Assignment = Take the listing and give it again exactly, from its first line to its last line.
════
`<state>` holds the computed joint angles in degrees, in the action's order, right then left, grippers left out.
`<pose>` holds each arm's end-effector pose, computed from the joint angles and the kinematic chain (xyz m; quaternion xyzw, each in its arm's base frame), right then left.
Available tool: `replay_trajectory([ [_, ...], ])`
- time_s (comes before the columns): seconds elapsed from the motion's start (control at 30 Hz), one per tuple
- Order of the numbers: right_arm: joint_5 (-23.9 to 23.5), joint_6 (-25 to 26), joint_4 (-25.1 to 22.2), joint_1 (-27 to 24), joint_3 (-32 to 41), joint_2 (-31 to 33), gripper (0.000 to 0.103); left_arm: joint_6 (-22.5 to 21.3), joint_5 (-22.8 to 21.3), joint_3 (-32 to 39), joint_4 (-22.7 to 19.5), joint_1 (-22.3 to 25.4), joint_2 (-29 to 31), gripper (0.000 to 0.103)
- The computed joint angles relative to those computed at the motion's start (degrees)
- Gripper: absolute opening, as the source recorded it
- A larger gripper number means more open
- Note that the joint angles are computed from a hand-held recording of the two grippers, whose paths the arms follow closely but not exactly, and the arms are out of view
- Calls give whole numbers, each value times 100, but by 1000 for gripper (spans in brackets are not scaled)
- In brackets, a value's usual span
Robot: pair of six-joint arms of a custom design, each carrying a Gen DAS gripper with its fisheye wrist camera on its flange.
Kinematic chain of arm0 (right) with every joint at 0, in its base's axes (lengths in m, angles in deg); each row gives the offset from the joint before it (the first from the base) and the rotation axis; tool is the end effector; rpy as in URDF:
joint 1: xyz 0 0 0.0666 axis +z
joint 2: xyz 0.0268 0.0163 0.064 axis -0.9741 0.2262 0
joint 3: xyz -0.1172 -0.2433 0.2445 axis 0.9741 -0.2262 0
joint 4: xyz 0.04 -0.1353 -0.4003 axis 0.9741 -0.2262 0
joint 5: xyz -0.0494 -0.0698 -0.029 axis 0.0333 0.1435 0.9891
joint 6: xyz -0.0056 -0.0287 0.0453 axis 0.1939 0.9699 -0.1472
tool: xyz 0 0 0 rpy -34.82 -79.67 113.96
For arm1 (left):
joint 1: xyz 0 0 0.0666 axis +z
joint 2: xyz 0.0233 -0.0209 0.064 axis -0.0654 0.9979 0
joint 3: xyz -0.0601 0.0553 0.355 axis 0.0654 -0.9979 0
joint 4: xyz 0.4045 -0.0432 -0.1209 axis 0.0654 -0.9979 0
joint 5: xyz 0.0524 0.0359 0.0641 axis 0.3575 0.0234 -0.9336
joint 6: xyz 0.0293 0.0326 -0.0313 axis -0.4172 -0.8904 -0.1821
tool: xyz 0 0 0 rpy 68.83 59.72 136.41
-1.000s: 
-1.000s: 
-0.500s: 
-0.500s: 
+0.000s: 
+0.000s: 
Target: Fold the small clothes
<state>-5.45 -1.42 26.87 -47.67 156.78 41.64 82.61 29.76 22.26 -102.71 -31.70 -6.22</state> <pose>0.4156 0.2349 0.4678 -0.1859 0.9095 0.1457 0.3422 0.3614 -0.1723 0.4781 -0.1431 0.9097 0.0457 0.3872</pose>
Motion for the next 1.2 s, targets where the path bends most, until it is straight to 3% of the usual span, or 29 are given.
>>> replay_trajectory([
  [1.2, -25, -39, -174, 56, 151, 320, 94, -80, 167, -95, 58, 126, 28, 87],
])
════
Exercise result =
`<state>` holds the computed joint angles in degrees, in the action's order, right then left, grippers left out.
`<pose>` holds each arm's end-effector pose, computed from the joint angles and the kinematic chain (xyz m; quaternion xyzw, each in its arm's base frame), right then left.
Available tool: `replay_trajectory([ [_, ...], ])`
- time_s (comes before the columns): seconds elapsed from the motion's start (control at 30 Hz), one per tuple
- Order of the numbers: right_arm: joint_5 (-23.9 to 23.5), joint_6 (-25 to 26), joint_4 (-25.1 to 22.2), joint_1 (-27 to 24), joint_3 (-32 to 41), joint_2 (-31 to 33), gripper (0.000 to 0.103); left_arm: joint_6 (-22.5 to 21.3), joint_5 (-22.8 to 21.3), joint_3 (-32 to 39), joint_4 (-22.7 to 19.5), joint_1 (-22.3 to 25.4), joint_2 (-29 to 31), gripper (0.000 to 0.103)
- The computed joint angles relative to those computed at the motion's start (degrees)
- Gripper: absolute opening, as the source recorded it
- A larger gripper number means more open
- Note that the joint angles are computed from a hand-held recording of the two grippers, whose paths the arms follow closely but not exactly, and the arms are out of view
- Calls give whole numbers, each value times 100, but by 1000 for gripper (spans in brackets are not scaled)
- In brackets, a value's usual span
Robot: pair of six-joint arms of a custom design, each carrying a Gen DAS gripper with its fisheye wrist camera on its flange.
Kinematic chain of arm0 (right) with every joint at 0, in its base's axes (lengths in m, angles in deg); each row gives the offset from the joint before it (the first from the base) and the rotation axis; tool is the end effector; rpy as in URDF:
joint 1: xyz 0 0 0.0666 axis +z
joint 2: xyz 0.0268 0.0163 0.064 axis -0.9741 0.2262 0
joint 3: xyz -0.1172 -0.2433 0.2445 axis 0.9741 -0.2262 0
joint 4: xyz 0.04 -0.1353 -0.4003 axis 0.9741 -0.2262 0
joint 5: xyz -0.0494 -0.0698 -0.029 axis 0.0333 0.1435 0.9891
joint 6: xyz -0.0056 -0.0287 0.0453 axis 0.1939 0.9699 -0.1472
tool: xyz 0 0 0 rpy -34.82 -79.67 113.96
For arm1 (left):
joint 1: xyz 0 0 0.0666 axis +z
joint 2: xyz 0.0233 -0.0209 0.064 axis -0.0654 0.9979 0
joint 3: xyz -0.0601 0.0553 0.355 axis 0.0654 -0.9979 0
joint 4: xyz 0.4045 -0.0432 -0.1209 axis 0.0654 -0.9979 0
joint 5: xyz 0.0524 0.0359 0.0641 axis 0.3575 0.0234 -0.9336
joint 6: xyz 0.0293 0.0326 -0.0313 axis -0.4172 -0.8904 -0.1821
tool: xyz 0 0 0 rpy 68.83 59.72 136.41
-1.000s: 
-1.000s: 
-0.500s: 
-0.500s: 
+0.000s: 
+0.000s: 
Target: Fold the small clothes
<state>-5.45 -1.42 26.87 -47.67 156.78 41.64 82.61 29.76 22.26 -102.71 -31.70 -6.22</state> <pose>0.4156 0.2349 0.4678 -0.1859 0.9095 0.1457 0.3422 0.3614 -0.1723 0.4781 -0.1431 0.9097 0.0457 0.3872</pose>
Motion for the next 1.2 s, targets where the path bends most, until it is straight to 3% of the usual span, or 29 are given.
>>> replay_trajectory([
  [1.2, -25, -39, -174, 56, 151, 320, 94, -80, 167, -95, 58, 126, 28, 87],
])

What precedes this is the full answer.